Console.WriteLine(await agent.RunAsync("What's graphrag?", thread));

Output:

GraphRAG is an AI-based content interpretation and search capability that utilizes large language models (LLMs) to parse data and create a knowledge graph. It enables the connection of information across large volumes of data, allowing it to answer complex questions that span multiple documents or that require thematic understanding. Its primary use is to support critical information discovery and analysis, especially for data that is noisy, fragmented, or involves misinformation. GraphRAG is intended for use by trained domain experts who can verify and interpret its outputs, making it suitable for specialized datasets and complex inquiries【4:0†demo.md】.

Python Example

This example uses a Python script to perform the same actions.

Step 1: Setup and Dependencies

Import the necessary libraries for the Azure AI Agent Framework and handling environment variables.

import os
from azure.ai.agents.models import FilePurpose,VectorStore,FileSearchTool
from azure.ai.projects.aio import AIProjectClient
from azure.identity.aio import AzureCliCredential
from dotenv import load_dotenv
from agent_framework import AgentRunResponse,ChatAgent,HostedFileSearchTool,HostedVectorStoreContent
from agent_framework.azure import AzureAIAgentClient

load_dotenv()

Step 2: Define a Helper for Vector Store Creation

This async function encapsulates the logic for uploading a file and creating a vector store from it.

async def create_vector_store(client: AzureAIAgentClient) -> tuple[str, VectorStore]:
    """Create a vector store with sample documents."""
    file_path = '../files/demo.md'
    file = await client.project_client.agents.files.upload_and_poll(file_path=file_path, purpose=FilePurpose.AGENTS)
    print(f"Uploaded file, file ID: {file.id}")

    vector_store = await client.project_client.agents.vector_stores.create_and_poll(file_ids=[file.id], name="graph_knowledge_base")
    print(f"Created vector store, ID: {vector_store.id}")

    return file.id, vector_store

Step 3: Create and Run the Agent

The main execution block initializes the client, creates the vector store, defines the agent with the FileSearchTool, and runs a query. Note how the tool definitions and resources are passed during agent creation.

async with (
        AzureCliCredential() as credential,
        AzureAIAgentClient(async_credential=credential) as chat_client,
    ):
        file_id, vector_store = await create_vector_store(chat_client)

        file_search = FileSearchTool(vector_store_ids=[vector_store.id])
        
        agent = chat_client.create_agent(
            name="PythonRAGDemo",
            instructions="""
                You are a helpful assistant that helps people find information in a set of files.  If you can't find the answer in the files, just say you don't know. Do not make up an answer.
                """,
            tools=file_search.definitions,  # Tools available to the agent
            tool_resources=file_search.resources,  # Resources for the tool
        )
                
        print("Agent created. You can now ask questions about the uploaded document.")

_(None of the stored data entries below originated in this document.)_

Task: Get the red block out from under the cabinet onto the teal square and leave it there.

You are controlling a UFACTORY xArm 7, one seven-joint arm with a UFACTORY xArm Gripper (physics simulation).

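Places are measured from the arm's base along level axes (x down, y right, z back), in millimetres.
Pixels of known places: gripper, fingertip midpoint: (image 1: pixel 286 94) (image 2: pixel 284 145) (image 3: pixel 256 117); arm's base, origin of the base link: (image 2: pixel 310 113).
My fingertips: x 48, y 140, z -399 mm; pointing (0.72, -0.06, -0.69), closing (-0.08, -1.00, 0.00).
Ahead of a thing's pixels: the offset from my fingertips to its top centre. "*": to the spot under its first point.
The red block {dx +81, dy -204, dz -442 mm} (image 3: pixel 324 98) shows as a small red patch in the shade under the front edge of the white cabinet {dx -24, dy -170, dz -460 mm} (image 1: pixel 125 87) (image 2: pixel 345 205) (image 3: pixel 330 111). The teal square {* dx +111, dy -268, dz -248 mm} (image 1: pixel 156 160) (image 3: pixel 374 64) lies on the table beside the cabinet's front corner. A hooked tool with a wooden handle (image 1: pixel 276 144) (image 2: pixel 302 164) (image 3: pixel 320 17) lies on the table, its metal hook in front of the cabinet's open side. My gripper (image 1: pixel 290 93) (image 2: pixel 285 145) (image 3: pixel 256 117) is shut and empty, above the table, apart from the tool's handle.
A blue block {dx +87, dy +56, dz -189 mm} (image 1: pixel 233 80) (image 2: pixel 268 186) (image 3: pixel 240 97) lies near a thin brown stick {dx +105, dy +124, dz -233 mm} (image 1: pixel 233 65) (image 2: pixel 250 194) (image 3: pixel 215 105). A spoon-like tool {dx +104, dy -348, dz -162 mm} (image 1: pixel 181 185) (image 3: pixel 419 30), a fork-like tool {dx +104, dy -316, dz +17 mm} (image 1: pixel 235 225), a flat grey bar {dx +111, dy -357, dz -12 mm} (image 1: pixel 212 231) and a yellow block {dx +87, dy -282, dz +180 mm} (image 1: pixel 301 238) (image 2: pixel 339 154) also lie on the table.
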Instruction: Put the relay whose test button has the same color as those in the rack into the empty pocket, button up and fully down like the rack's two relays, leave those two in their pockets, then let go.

        query = "What is GraphRAG?"
        # The tool resources must be passed again at runtime
        response = await AgentRunResponse.from_agent_response_generator(agent.run_stream(query, tool_resources={"file_search": {"vector_store_ids": [vector_store.id]}}))
        print(f"Assistant: {response}")

Output:

Uploaded file, file ID: assistant-CiUQ5xjyFBC7TJyJ331FCF
Created vector store, ID: vs_BEbCqzLGHRRQsP0mMALlV5CV
Agent created. You can now ask questions about the uploaded document.
Assistant: GraphRAG is an AI-based content interpretation and search system that uses large language models to create a knowledge graph from a user-provided dataset. It connects information across large volumes of data to answer complex, thematic, or multi-document questions that are difficult to address through traditional keyword or vector search methods. The system is designed to support critical analysis and discovery, especially in contexts where information is noisy or spread across many sources. It emphasizes transparency, grounded responses, and resilience to injection attacks, although it relies on well-constructed indexing and human oversight for optimal performance【4:0†demo.md】.